Iklan

Tradisi Nyekar (Ziarah) ke Makam Sebelum atau Sesudah Shalat Ied

5/01/2022, 02:28 WIB Last Updated 2022-04-30T19:28:38Z

 

(foto:nu.or.id)
 
Menziarahi makam orang Muslim termasuk sunnah baginda saw. sebagaimana banyak termaktub dalam berbagai riwayat bahwa beliau saw. senantiasa menyempatkan diri untuk menziarahi ahli Baqi’ dan Uhud dan mengucapkan salam dan doa keselamatan pada ahli kubur yang ada di tempat tersebut.

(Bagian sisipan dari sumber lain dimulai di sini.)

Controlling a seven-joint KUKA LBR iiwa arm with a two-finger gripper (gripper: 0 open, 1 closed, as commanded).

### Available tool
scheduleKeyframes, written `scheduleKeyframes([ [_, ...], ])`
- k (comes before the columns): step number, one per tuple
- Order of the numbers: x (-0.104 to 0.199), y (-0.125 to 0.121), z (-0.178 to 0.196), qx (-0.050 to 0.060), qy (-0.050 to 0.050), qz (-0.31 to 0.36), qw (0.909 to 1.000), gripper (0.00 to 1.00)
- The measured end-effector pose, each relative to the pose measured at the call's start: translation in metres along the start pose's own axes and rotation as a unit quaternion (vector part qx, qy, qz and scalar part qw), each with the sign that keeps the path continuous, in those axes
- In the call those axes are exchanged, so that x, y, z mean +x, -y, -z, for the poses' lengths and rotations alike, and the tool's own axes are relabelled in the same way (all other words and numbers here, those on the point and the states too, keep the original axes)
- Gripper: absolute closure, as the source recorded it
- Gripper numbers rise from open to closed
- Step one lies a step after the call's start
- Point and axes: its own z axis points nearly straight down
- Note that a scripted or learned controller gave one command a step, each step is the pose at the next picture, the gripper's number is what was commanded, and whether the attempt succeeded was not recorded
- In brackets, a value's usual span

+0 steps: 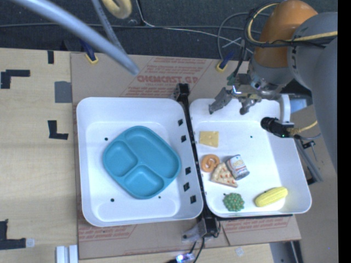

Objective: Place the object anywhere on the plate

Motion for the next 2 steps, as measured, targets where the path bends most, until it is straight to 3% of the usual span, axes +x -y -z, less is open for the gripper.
scheduleKeyframes([
  [2, -0.002, -0.003, -0.117, 0.001, 0.0, 0.0, 1.0, 0.0],
])
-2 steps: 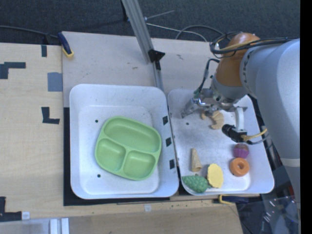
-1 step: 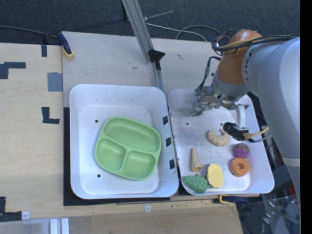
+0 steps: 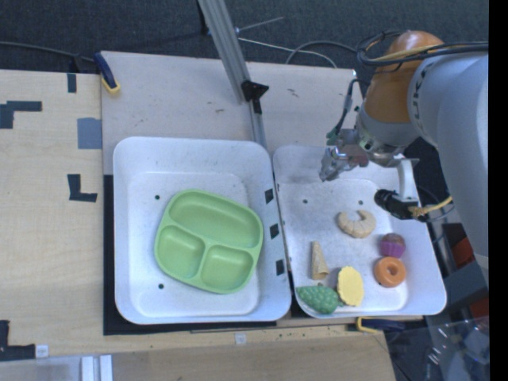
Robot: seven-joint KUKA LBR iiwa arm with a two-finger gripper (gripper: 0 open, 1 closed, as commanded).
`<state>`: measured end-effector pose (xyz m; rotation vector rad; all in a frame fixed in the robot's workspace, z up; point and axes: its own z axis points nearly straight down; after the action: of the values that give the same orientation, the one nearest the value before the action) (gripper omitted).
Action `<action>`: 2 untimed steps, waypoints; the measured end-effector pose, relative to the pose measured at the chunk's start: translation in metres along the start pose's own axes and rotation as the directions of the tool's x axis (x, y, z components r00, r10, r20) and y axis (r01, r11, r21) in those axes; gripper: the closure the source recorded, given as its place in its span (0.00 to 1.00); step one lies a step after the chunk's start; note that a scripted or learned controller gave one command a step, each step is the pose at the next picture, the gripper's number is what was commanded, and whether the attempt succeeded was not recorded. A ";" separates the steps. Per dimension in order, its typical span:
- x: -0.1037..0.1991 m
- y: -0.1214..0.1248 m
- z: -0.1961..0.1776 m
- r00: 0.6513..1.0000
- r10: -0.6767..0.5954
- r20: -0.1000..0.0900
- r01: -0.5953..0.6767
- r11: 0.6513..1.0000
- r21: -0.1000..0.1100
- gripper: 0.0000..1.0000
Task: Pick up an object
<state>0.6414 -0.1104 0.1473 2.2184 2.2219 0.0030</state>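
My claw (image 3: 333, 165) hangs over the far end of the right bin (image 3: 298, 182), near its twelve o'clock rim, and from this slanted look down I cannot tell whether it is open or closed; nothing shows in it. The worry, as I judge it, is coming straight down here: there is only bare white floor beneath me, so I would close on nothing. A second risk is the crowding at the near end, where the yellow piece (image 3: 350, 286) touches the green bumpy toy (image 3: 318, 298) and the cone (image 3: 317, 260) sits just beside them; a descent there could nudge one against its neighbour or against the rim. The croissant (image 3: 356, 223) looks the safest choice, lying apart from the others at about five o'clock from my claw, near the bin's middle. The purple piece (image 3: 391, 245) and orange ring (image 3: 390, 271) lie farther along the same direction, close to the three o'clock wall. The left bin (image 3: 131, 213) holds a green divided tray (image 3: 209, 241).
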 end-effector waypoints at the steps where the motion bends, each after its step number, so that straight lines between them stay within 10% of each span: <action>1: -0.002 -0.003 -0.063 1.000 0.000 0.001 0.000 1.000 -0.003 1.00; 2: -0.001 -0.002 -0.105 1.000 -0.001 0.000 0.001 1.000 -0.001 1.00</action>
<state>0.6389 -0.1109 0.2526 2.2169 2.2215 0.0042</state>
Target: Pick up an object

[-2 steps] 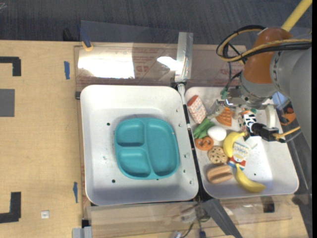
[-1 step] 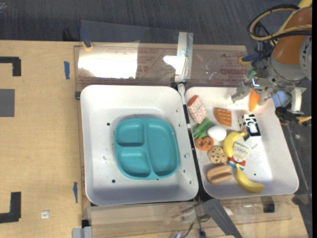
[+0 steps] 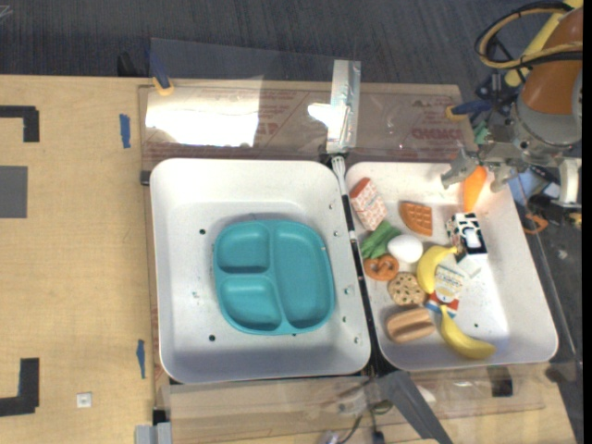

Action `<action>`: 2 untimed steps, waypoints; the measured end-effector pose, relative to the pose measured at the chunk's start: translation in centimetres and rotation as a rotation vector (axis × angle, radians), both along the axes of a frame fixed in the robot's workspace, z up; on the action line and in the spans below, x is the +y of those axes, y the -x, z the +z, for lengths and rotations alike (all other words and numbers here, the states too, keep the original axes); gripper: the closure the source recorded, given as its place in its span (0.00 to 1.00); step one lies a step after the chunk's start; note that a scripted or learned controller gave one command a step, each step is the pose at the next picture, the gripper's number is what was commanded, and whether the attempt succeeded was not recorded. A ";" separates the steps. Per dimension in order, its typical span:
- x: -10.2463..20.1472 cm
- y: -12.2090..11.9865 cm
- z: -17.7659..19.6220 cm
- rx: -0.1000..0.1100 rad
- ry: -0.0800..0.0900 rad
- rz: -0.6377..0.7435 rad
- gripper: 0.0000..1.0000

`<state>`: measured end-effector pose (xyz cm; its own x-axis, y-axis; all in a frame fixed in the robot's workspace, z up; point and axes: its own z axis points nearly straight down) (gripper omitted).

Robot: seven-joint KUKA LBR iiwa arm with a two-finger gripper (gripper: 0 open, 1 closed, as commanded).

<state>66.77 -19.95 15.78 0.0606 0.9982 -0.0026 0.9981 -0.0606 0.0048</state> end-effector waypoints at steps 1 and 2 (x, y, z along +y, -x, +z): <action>1.2 7.1 -7.1 0.001 -0.002 -0.095 0.00; 7.6 3.6 -0.5 -0.002 -0.003 0.072 0.00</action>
<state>63.20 -12.39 15.29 -0.0113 0.9999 0.0001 0.9999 0.0113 0.0069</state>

Sayyidah Aisyah ra. meriwayatkan sebagaimana disampaikan oleh Imam Muslim dalam Ṣaḥīḥ-nya dan Imam Nasa’i dalam Sunan-nya:
كَانَ رَسُولُ اللَّهِ صَلَّى اللَّهُ عَلَيْهِ وَسَلَّمَ كُلَّمَا كَانَ لَيْلَتُهَا مِنْ رَسُولِ اللَّهِ صَلَّى اللَّهُ عَلَيْهِ وَسَلَّمَ يَخْرُجُ مِنْ آخِرِ اللَّيْلِ إِلَى الْبَقِيعِ فَيَقُولُ السَّلَامُ عَلَيْكُمْ دَارَ قَوْمٍ مُؤْمِنِينَ وَأَتَاكُمْ مَا تُوعَدُونَ غَدًا مُؤَجَّلُونَ وَإِنَّا إِنْ شَاءَ اللَّهُ بِكُمْ لَاحِقُونَ اللَّهُمَّ اغْفِرْ لِأَهْلِ بَقِيعِ الْغَرْقَدِ
"Rasulullah saw. itu saat giliran malam beliau di tempatnya (Aisyah ra.), beliau saw. keluar pada akhir malam ke makam Baqi', kemudian mengucapkan; "Keselamatan atasmu semua hai perkampungan kaum Mukminin, akan datang padamu semua apa-apa yang engkau semua dijanjikan esok, yang saat ini masih ditangguhkan waktunya. Sesungguhnya kita semua ini Insha Allāh akan menyusul kalian, Yā Allāh, ampunilah para penghuni makam Baqi' al-Gharqad ini.”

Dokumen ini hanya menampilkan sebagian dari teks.